As a matter of fact, textile production companies who make clothing with the help of commercially available patterns would find no end of patterns usable for majorette uniforms. Those same patterns could mostly also be used to make skating costumes for girls.
7UP, a popular soft drink from Pepsi Company, ran a series of print ads showing people in ordinary everyday situations while clothed in attires inspired by majorettes. One such print ad from 1951 showed a family hanging out together at home. Nobody was watching TV, and there weren’t any video games yet. Everybody looked very happy as a smiling girl, early teens, majorette uniform, strutted about the room holding a baton. Her little sister was standing behind her looking as if she wanted to be just like the sister she admired.
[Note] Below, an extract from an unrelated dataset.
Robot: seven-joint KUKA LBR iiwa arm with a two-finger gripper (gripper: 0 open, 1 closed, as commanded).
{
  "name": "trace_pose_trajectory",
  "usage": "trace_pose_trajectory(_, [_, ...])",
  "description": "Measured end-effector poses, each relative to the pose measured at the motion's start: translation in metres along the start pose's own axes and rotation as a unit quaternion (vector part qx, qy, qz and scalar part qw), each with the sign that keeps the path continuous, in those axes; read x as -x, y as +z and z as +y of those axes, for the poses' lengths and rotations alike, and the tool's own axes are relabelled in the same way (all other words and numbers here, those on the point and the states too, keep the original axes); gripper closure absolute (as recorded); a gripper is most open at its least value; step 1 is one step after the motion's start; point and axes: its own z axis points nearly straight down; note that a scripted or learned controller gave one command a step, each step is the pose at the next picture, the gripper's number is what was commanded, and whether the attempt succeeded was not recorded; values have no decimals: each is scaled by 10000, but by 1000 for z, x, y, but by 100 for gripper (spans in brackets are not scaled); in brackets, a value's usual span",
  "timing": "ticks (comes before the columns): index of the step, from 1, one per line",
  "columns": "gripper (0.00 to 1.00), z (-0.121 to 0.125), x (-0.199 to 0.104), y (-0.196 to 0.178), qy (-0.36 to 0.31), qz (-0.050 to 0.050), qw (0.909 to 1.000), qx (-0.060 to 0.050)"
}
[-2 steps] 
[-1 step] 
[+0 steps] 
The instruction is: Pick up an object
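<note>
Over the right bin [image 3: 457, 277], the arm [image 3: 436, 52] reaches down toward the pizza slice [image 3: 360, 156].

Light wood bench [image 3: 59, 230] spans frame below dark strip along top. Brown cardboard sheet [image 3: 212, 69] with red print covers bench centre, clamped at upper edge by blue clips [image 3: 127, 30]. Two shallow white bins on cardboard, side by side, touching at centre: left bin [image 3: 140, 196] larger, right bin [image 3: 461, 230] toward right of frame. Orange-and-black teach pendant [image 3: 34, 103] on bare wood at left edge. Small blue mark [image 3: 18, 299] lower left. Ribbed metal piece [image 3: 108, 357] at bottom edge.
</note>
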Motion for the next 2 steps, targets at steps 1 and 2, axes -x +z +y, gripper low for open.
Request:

Her brother was enjoying a refreshing drink after his football game, and their parents looked so happy as they celebrated the boy’s successful game.
From these history pages, you might think we’re describing majorettes as a purely American phenomenon, but that’s only how it all came together in the beginning.
Baton twirling and majorettes spread here to Canada by the late 1930s and early 1940s, and majorettes were twirling and strutting in other countries by the 1960s.
In 1956, a Canadian band, the Thorold Reed Band, marched in New Orleans’ Mardi Gras parades. The band was lead by majorettes Barbara and Joan Lounsbury, Canadian sisters who had a long and distinguished career performing as twirlers and majorettes, as well as teaching many girls to be baton-twirling majorettes.
Canadian football fans can tell you plenty about the Canadian Football League‘s annual championship game, the Grey Cup. The festivities surrounding the game has included majorettes, especially the ones marching with each team’s own band, and the majorettes did there part to make the day a success.
One of Canada’s most distinguished dance and twirling teachers was Dorothy Hurst. She founded and trained the Tigerettes, the majorettes associated with the Hamilton Tigercats football team. You might have even seen her marching in the parades with them.
It has been very common for dance schools to include twirling and majorette training.
Being a majorette was a desirable-enough goal that there were times, and places, when someone only needed to advertise classes, and they’d have plenty of would-be students, sometimes quite quickly.
Majorettes can now be found strutting and twirling in countries around the world, and have become more popular in some places than where they started.
From the 1940s to the 1970s, most parades with several or more bands would have almost 100% of the bands led by their majorettes. Now, there are mainly only a few of the bands being led by girls or ladies stepping high as they twirl their batons so skillfully..
Some have said that this is because there are more opportunities for girls to take part in other sports. That may have had some effect. Also, many marching bands have changed have changed their marching and performing styles. That resulted in some people thinking that majorettes just don’t fit in anymore with the band’s style. Maybe they need another 1930s-style trend-setter.
There still are baton twirlers who are keeping twirling alive, and who just won’t let it die out. We feel happy about them and support them.
Maybe we’ll see again the majorette as part of the image of the things we buy every day, including things we eat and drink.